Another factor affecting the trust in recent months has been its gearing – it is 116 per cent invested. “That has been hurting us in recent months,” says Mr Isaly.

 

Brighter times ahead

It is not all negative, though. Worldwide Healthcare invests around the world and Mr Islay says there are good opportunities in emerging markets, and in innovative biotech and technology companies at historically low valuations.

“We use the old to invest in the new,” he explains. “The old in this context is big pharma and against our benchmark we are underweight big pharma by 23.7 percentage points. We are overweight in biotech by 16.6 per cent and emerging markets by 15.6 per cent.”

This includes investments in China, where Mr Isaly says the healthcare market is growing by around 8 per cent a year, and holdings include Chinese medical supplies company Yes!Star (HK:2393). It also holds IHH Healthcare (KLS:IHH) in Malaysia.

Over the long term, it is a strategy that has delivered. Over 10 years the trust has returned 364.9 per cent against 212.7 per cent for MSCI World Healthcare index and 446.6 per cent for Nasdaq Biotechnology index. It has also been less volatile than the biotech index, having returned more than that index over one and three years, and generating a similar return over five years.

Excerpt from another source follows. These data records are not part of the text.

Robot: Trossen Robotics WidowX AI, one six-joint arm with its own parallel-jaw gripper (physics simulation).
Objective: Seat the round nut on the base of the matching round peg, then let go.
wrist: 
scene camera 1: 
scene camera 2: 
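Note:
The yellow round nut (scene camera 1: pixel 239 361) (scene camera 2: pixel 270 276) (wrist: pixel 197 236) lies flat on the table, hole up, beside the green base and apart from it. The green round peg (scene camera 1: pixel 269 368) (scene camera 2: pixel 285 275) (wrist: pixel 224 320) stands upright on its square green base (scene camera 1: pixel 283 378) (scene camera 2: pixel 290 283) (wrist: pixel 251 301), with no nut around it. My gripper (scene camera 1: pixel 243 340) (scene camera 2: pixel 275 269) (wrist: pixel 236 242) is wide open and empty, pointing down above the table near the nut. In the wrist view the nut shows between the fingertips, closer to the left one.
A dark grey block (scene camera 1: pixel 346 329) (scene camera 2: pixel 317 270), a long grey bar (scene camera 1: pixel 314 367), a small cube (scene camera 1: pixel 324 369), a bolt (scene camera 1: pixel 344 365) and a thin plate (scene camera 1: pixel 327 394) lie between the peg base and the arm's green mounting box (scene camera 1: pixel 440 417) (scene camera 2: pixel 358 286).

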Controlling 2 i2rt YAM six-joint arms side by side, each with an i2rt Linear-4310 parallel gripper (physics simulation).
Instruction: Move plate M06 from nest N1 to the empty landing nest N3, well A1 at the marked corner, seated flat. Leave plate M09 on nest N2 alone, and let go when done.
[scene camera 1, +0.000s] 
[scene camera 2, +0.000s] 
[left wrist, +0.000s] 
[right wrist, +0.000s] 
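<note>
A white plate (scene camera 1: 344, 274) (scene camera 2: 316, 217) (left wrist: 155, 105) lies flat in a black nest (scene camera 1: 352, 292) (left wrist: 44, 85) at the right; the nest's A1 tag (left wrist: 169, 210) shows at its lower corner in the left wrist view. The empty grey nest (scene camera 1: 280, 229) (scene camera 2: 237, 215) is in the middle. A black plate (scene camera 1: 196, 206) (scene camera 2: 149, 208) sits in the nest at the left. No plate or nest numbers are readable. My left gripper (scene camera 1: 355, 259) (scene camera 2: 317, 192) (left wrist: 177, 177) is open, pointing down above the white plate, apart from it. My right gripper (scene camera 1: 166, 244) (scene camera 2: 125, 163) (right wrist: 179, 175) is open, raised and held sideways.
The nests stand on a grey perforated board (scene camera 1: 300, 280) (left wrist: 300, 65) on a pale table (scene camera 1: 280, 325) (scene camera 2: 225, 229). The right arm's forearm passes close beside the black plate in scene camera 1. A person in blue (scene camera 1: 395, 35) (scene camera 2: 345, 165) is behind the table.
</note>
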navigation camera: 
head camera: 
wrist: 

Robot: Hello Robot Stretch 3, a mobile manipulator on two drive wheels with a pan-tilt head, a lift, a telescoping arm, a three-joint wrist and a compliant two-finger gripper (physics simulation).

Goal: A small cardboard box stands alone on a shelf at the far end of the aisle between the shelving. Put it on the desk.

That is partly due to Worldwide Healthcare’s diverse mix of geographies and stocks, which means that even when one area is suffering, another can profit. For example, Mr Isaly says reduced admissions to hospitals mean lower payments by health insurance companies, also held in the trust, which means higher profits for them even if hospitals are down.

Any potential concerns over President-elect Trump’s policies are also far less damaging to biotech than the impact Mrs Clinton might have had on drug pricing. Last month, in the company’s half-year results notice Mr Isaly wrote: “With a Republican ‘sweep’ of the White House, Senate and Congress, any threat of Democratic ideals on drug pricing and/or single-payer system coming to pass are now 100 per cent quashed. This overhang that persisted over the sector during the past 18 months is now gone and, once the fog of politics lifts, we fully expect therapeutic stocks to do well in 2017.”